2) Learn to Parallelize Code: I have written and talked about multi-core several times, and it always surprises me to see people getting surprised when they learn that their apps would need to be re-written to take advantage of the next set of chips. All that cheap computing power in the previous point is not easy to harness because it would be distributed across multiple cores. To take advantage of these cores, your code would need to be parallelized. This needs to happen on both client side and server side:
a) Server-Side: While server-side workloads are mostly parallelized already thanks to the transaction model on databases for stateful workloads and the atomic request-reply model in the web-server stateless model, we do have a problem is on the business logic code. As your web-server hands over a request to a business logic component and it does its computation, there are other requests waiting to be serviced by the same business logic component even as a CPU core lies idle.
b) On the client, the situation is worse - all UI is done using one thread. And while some apps use the background worker thread approach, even there most of the apps tend to use a single thread only. Now on the client again, the CPU is not getting any faster, but more and more slow ones are becoming available. So for your app to take advantage of the new hardware, it needs to be parallelized.

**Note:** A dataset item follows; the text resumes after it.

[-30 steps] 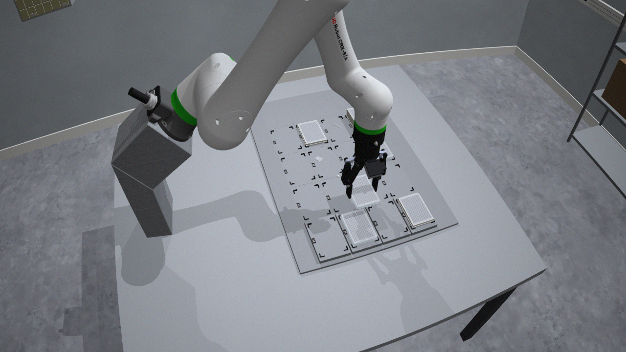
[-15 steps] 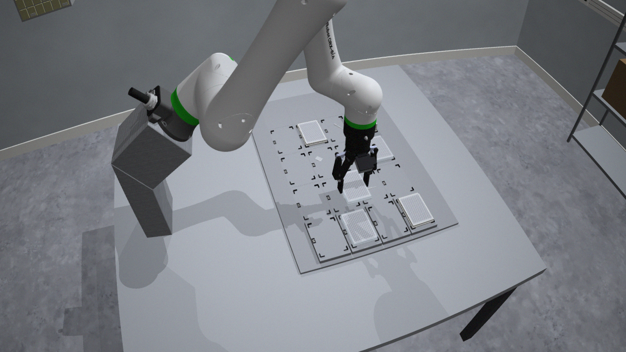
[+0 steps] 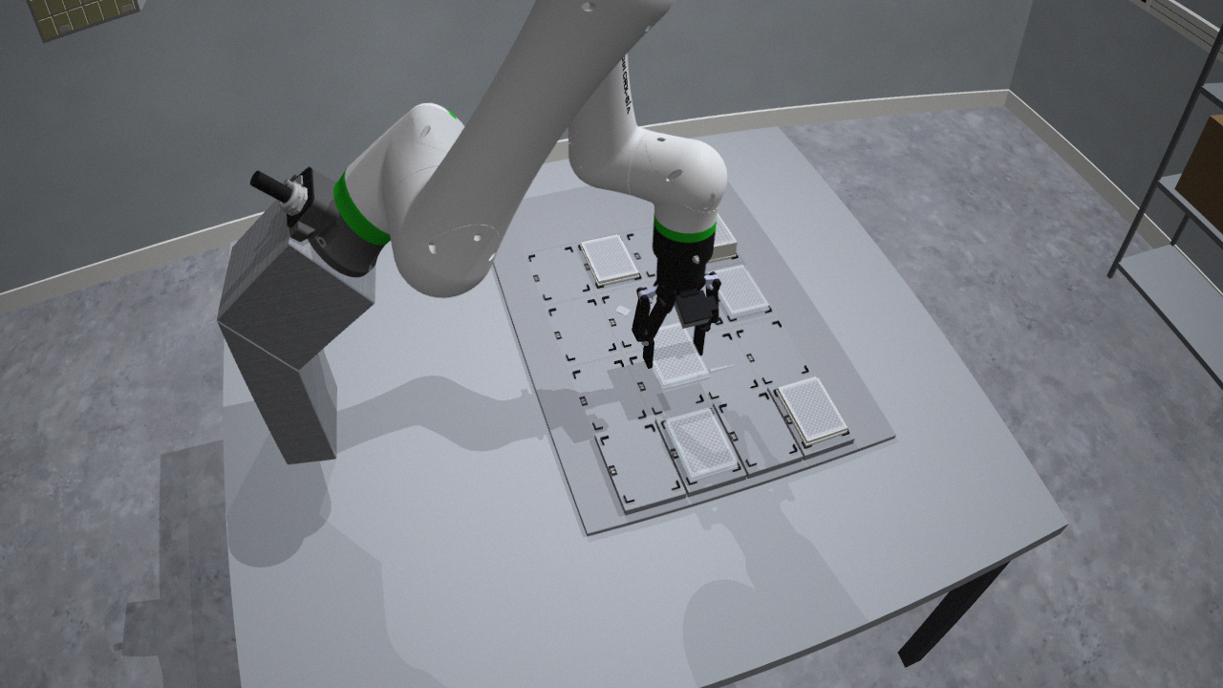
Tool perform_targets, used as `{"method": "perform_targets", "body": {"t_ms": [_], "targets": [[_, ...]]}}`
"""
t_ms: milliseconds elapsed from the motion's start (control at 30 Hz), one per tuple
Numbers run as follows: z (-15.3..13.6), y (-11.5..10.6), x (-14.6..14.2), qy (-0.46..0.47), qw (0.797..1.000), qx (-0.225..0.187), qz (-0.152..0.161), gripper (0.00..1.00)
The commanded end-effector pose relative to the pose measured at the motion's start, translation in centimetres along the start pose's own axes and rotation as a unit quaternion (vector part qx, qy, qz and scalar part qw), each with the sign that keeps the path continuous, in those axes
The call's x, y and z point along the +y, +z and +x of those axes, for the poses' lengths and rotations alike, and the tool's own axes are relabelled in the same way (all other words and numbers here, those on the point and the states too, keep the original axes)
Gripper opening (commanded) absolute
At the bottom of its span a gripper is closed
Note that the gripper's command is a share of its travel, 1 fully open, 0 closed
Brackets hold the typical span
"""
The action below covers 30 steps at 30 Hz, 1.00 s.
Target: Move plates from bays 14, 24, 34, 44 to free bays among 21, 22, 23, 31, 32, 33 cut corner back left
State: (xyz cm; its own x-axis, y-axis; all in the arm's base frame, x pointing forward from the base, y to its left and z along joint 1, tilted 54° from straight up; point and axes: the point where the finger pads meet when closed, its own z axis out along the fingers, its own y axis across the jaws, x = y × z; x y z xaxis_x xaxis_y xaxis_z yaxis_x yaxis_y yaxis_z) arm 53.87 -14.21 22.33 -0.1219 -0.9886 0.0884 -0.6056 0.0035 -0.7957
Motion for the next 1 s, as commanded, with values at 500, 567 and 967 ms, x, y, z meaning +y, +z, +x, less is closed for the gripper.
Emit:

So irrespective of whether you are on the server or the client, you need to re-write your code. I had posted on some of what you can do earlier over here. Since then, Microsoft has launched a full fledged Parallel Computing Developer Center which is a great resource to learn the issues and how to address them.
3) Learn to Work with Offline Data: While bandwidth cost is getting cheaper and coverage is increasing, the fact is that it is flaky - sometimes you have a lot of it, sometime you have none at all. Also, there are other points of failure in the system and there is no chance that you would have the latest, correct data all the time. This has two consequences:
a) From a client side perspective, since the expectation is that with pervasive connectivity, you can be online anytime, connected apps is the way to go. However, the flakiness also means that you need to work offline. That means storing data locally and sync-ing it with the online service depending on bandwidth availability. This would at times lead to issues - the pricelist on the tablet PC of the sales guy may change while he makes a transaction based on the data he has. Offline data is not friendly towards consistency, but availability. And a business would rather make a system more available, even if it means that sometimes business transactions would happen on wrong data which would require compensating actions.
b) From a server perspective, since your app and data would be residing in the Cloud, spread over several boxes, maybe several datacenters, changes to data would happen in different places at different points in time by different activities. So the change in inventory for example would need to be propagated and since bandwidth is flaky and boxes would go down, you would need to take the decision on the current inventory level based on the data that you have, and not some global version of the inventory. At some point in time, the data would sync and it would be figured that some transactions happened on bad data and these would need to be compensated again.
This model of working with data you have (I am calling this offline data for the want of a better word) in an optimistic way hoping that the data is correct, syncing at some later time in point, figuring out the inconsistencies and then dealing with them is increasingly going to be a complex problem all App architects would have to solve. While there is some technology to help - ADO.net Sync Framework, Workflow Foundation and Communication Foundation come to mind - the business logic of detection, deciding on the compensation and carrying out the compensation would need to be designed in the biz-logic of the app.
4) Learn to Slice up the App: The point on data above leads to a bigger point on slicing up the app in general. The first level of slicing is on having an offline semi-connected client. The second level of slicing is on the server-side. Some of the server-side functionality would need to be in the Enterprise datacenter where your app may need to talk to some of the other systems. Some of the functionality would need to go to the Cloud - mostly areas where you need infinite scaling and 100% uptime. This leads to questions on what should be the boundaries, how do you come up with the boundaries, how does the communication happen between the boundaries, etc. So how we slice up the apps is a huge issue, and we all need to find our feet when it comes to this. I have some thoughts on this, but over here I basically want to highlight the issue and not discuss possible approaches - that is a topic for some other post in future.
So those were the major points in my mind on the challenges ahead and skills we would need to acquire to address these challenges. Obviously, various technologies would also evolve to help solve these issues - new languages, new algorithms, new frameworks, new design patterns .. I think the way to go would be declarative - state your intent and let the runtimes handle stuff for you. Also it would be mostly model-led. Lots of new stuff to learn - it never gets too dull here!